Sorting Interview Questions Part 6

1. Divide-and-conquer is a
a.top-down technique
b.Bottom-up technique
c.Both
d.none
Ans:a
2.The technique for designing algorithms that consists of dividing the problem into smaller subproblems hoping that the solutions of the subproblems are easier to find and then composing the partial solutions into the solution of the original problem is _____
Ans:Divide and conquer
3. Divide-and-conquer paradigm consists of following major phases:Arrange them in order
a.Solve the sub-problem recursively (successively and independently), and then
b.Breaking the problem into several sub-problems that are similar to the original problem but smaller in size,
c.Combine these solutions to subproblems to create a solution to the original problem.
a. bac
b. abc
c. cab
d. none
Ans:a
4. Bubble sort requires extra memory.(T/F)
Ans:False
5. Insertion sort is an example of
a.incremental sort
b.decremental sort
c.non-stable sort
d.none
Ans:a
Insertion sort is an example of an incremental algorithm; it builds the sorted sequence one number at a time.
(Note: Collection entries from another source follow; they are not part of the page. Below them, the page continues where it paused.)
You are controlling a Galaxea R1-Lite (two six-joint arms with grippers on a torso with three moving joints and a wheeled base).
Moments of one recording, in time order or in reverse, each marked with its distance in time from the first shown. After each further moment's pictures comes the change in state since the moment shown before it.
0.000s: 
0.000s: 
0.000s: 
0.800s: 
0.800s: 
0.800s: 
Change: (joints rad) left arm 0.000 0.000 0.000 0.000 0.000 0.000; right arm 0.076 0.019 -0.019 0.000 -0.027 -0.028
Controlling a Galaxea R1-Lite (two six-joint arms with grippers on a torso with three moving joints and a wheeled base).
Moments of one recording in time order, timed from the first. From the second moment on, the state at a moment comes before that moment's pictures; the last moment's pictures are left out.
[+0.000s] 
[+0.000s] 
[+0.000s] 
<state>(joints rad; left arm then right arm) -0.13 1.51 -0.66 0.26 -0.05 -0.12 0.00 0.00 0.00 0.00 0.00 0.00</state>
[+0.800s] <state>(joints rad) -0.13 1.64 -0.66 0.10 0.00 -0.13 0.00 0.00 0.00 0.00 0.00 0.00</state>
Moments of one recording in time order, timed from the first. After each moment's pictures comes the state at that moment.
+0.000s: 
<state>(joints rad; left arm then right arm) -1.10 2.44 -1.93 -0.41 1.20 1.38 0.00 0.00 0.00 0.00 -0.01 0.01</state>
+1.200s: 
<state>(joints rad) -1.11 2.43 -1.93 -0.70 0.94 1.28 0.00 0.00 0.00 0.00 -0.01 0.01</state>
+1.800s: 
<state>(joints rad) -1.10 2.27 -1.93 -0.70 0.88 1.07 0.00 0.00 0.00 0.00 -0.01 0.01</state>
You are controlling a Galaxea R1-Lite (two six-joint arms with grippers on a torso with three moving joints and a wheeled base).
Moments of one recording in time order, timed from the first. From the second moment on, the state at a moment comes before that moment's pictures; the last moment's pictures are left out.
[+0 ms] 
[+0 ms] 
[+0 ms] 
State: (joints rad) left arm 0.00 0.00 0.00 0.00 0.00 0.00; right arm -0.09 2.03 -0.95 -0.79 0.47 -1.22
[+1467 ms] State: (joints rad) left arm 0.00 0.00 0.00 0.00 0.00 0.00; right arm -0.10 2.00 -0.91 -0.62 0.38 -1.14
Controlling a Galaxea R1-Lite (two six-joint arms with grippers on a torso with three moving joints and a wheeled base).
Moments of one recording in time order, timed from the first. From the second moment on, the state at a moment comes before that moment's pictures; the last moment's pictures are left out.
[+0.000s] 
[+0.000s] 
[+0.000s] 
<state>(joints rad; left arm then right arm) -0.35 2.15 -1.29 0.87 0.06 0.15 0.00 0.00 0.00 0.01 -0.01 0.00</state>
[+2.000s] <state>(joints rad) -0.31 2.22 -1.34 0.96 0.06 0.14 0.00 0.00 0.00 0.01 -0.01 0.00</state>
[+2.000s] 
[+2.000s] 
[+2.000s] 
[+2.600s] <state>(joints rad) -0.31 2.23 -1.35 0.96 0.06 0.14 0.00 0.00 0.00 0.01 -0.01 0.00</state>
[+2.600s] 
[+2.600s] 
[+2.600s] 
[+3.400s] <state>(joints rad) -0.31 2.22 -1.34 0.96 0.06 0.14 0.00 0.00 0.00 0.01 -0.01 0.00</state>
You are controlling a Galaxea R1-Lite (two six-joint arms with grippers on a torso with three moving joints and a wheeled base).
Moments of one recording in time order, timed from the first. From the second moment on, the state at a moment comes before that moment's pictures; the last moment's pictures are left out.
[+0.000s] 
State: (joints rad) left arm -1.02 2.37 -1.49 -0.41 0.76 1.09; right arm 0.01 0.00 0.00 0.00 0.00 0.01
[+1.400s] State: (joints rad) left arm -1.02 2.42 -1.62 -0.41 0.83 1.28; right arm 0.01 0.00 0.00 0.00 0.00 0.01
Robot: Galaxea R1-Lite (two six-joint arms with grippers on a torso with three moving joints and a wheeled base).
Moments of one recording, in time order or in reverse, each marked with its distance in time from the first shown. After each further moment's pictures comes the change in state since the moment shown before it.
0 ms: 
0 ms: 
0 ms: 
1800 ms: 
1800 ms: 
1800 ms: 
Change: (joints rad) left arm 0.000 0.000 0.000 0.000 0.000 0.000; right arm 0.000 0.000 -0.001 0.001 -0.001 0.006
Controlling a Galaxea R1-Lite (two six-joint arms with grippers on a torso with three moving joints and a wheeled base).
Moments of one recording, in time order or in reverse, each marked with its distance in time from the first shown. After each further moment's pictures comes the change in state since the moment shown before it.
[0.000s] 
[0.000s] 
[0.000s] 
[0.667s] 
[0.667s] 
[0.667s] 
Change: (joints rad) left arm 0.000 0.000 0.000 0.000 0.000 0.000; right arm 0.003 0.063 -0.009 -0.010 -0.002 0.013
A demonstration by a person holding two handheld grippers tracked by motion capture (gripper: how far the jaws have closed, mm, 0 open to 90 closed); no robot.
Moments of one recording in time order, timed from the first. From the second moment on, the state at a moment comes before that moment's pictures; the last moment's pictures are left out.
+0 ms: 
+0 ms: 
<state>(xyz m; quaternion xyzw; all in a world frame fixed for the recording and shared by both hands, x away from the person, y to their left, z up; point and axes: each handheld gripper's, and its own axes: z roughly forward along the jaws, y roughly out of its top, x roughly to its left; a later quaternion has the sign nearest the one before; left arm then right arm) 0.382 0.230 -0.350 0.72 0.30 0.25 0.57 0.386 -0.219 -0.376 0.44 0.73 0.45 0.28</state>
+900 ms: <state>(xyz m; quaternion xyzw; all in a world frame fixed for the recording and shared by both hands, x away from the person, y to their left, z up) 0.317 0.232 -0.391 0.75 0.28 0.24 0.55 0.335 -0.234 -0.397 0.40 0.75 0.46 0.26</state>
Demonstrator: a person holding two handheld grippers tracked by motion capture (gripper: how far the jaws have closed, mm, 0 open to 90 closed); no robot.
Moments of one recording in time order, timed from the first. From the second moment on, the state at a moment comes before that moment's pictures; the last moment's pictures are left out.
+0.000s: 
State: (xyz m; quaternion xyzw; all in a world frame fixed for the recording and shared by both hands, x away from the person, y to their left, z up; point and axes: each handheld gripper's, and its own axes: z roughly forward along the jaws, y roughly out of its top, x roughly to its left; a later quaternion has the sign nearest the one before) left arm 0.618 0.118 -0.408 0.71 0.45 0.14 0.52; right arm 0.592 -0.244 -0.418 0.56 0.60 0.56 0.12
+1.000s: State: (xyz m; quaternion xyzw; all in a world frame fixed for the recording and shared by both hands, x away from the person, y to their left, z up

6. An algorithm considering the elements one at a time, inserting each in its suitable place among those already considered (keeping them sorted) is called
a.selection sort
b.insertion sort
c.bubble sort
d.none
Ans:b
7.The following process depicts which sorting algorithm: first find the smallest in the array and exchange it with the element in the first position, then find the second smallest element and exchange it with the element in the second position, and continue in this way until the entire array is sorted.
a.selection sort
b.insertion sort
c.bubble sort
d.none
Ans:a
8. Selection sort is quadratic in both the worst and the average case, and requires no extra memory.(T/F)
Ans:True
9. For each i from 1 to n - 1, there are ____ exchanges for selection sort.
a.1
b.n-1
c.n
d.none
Ans:a
10.For each i from 1 to n - 1, there is _______comparisons for selection sort.
a.n
b.n-i
c.i
d.n-1
Ans:b
For each i from 1 to n - 1, there is one exchange and n - i comparisons, so there is a total of n -1 exchanges and (n -1) + (n -2) + . . . + 2 + 1 = n(n -1)/2 comparisons. These observations hold no matter what the input data is.